**Aim of the exercise**:
Return the listing below in full, with every line exactly as it is.

**Data for this task**:
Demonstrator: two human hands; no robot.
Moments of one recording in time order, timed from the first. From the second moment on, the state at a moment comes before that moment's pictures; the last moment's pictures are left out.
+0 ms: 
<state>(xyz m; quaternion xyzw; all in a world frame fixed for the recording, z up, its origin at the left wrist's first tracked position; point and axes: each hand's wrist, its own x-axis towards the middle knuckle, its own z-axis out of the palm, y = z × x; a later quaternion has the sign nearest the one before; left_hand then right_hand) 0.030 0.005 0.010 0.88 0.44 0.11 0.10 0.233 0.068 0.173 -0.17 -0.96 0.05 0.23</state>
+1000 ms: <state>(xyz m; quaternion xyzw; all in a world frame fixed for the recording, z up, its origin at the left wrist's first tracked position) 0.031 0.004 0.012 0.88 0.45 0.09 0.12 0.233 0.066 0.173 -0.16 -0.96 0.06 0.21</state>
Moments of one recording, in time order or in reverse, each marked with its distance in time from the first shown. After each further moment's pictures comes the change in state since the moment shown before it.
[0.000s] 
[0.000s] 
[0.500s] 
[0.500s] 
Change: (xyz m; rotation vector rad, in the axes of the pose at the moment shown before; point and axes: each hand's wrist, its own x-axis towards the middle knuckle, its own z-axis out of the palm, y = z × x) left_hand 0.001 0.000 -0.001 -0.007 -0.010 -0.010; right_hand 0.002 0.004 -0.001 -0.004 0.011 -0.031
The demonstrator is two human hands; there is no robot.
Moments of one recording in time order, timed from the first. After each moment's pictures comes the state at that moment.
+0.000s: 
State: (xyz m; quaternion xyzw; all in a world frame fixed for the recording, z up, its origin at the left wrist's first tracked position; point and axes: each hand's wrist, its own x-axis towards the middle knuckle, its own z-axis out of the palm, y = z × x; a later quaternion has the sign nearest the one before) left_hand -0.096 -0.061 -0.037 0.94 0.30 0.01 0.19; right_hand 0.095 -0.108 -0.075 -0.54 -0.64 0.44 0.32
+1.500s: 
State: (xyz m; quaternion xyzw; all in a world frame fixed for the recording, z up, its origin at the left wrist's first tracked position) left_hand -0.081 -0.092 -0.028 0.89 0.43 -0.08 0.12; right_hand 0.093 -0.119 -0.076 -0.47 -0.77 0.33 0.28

**Exercise result**:
Demonstrator: two human hands; no robot.
Moments of one recording in time order, timed from the first. From the second moment on, the state at a moment comes before that moment's pictures; the last moment's pictures are left out.
+0 ms: 
<state>(xyz m; quaternion xyzw; all in a world frame fixed for the recording, z up, its origin at the left wrist's first tracked position; point and axes: each hand's wrist, its own x-axis towards the middle knuckle, its own z-axis out of the palm, y = z × x; a later quaternion has the sign nearest the one before; left_hand then right_hand) 0.030 0.005 0.010 0.88 0.44 0.11 0.10 0.233 0.068 0.173 -0.17 -0.96 0.05 0.23</state>
+1000 ms: <state>(xyz m; quaternion xyzw; all in a world frame fixed for the recording, z up, its origin at the left wrist's first tracked position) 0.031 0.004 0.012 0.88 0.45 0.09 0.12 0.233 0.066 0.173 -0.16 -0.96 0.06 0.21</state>
Moments of one recording, in time order or in reverse, each marked with its distance in time from the first shown. After each further moment's pictures comes the change in state since the moment shown before it.
[0.000s] 
[0.000s] 
[0.500s] 
[0.500s] 
Change: (xyz m; rotation vector rad, in the axes of the pose at the moment shown before; point and axes: each hand's wrist, its own x-axis towards the middle knuckle, its own z-axis out of the palm, y = z × x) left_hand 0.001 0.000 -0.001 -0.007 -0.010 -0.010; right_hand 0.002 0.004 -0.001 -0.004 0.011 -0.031
The demonstrator is two human hands; there is no robot.
Moments of one recording in time order, timed from the first. After each moment's pictures comes the state at that moment.
+0.000s: 
State: (xyz m; quaternion xyzw; all in a world frame fixed for the recording, z up, its origin at the left wrist's first tracked position; point and axes: each hand's wrist, its own x-axis towards the middle knuckle, its own z-axis out of the palm, y = z × x; a later quaternion has the sign nearest the one before) left_hand -0.096 -0.061 -0.037 0.94 0.30 0.01 0.19; right_hand 0.095 -0.108 -0.075 -0.54 -0.64 0.44 0.32
+1.500s: 
State: (xyz m; quaternion xyzw; all in a world frame fixed for the recording, z up, its origin at the left wrist's first tracked position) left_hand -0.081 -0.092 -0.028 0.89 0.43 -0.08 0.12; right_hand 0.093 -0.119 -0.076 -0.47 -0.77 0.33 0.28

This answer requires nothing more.